### Aim of the task
Stop after the line with "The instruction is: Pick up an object"; until then, please copy every line of the records word for word from the first.

### Source data
--------

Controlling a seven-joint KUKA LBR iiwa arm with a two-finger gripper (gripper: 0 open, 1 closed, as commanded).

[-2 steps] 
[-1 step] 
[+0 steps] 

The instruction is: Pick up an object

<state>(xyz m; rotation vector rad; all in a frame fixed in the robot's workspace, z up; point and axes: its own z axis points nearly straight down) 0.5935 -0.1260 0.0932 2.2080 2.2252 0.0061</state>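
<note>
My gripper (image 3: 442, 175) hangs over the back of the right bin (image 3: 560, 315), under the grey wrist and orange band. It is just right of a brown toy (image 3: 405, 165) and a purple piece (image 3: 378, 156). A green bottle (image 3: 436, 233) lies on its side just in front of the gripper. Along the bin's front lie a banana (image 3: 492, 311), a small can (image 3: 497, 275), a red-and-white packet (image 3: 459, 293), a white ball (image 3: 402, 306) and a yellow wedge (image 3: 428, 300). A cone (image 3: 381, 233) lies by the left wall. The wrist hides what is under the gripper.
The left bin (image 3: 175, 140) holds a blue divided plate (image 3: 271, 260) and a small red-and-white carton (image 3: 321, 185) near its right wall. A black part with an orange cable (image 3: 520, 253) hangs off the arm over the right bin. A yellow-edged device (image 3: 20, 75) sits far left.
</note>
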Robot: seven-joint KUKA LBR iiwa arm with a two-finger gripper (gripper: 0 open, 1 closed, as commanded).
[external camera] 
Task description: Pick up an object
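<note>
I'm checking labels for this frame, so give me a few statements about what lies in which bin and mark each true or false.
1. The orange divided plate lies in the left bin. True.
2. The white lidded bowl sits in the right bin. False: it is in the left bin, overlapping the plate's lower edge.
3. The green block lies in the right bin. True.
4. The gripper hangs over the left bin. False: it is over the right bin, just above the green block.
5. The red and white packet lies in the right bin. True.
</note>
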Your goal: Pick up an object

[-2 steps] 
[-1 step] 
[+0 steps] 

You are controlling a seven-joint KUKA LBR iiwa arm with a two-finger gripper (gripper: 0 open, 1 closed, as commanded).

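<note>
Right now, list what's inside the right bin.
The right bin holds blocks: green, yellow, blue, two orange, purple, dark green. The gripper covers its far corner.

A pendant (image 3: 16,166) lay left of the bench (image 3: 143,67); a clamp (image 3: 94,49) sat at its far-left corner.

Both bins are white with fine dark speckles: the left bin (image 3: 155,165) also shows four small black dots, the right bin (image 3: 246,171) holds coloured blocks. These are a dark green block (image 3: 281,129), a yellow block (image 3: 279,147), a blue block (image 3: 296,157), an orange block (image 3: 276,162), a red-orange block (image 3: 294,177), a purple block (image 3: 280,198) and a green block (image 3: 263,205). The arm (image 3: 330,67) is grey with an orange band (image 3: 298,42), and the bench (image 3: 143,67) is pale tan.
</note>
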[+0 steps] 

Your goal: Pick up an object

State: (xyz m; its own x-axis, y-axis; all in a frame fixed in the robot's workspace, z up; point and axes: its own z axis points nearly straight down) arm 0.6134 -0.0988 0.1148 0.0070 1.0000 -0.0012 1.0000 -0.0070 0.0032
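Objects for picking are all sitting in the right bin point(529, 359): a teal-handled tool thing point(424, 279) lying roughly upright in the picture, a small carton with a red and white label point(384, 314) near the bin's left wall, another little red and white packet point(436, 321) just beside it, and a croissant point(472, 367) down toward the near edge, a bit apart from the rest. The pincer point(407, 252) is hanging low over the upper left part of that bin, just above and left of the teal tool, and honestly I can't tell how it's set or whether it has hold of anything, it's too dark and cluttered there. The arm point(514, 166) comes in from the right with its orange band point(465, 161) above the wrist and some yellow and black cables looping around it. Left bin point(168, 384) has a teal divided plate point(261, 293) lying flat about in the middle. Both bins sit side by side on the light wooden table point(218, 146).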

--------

### Answer for this exercise
Controlling a seven-joint KUKA LBR iiwa arm with a two-finger gripper (gripper: 0 open, 1 closed, as commanded).

[-2 steps] 
[-1 step] 
[+0 steps] 

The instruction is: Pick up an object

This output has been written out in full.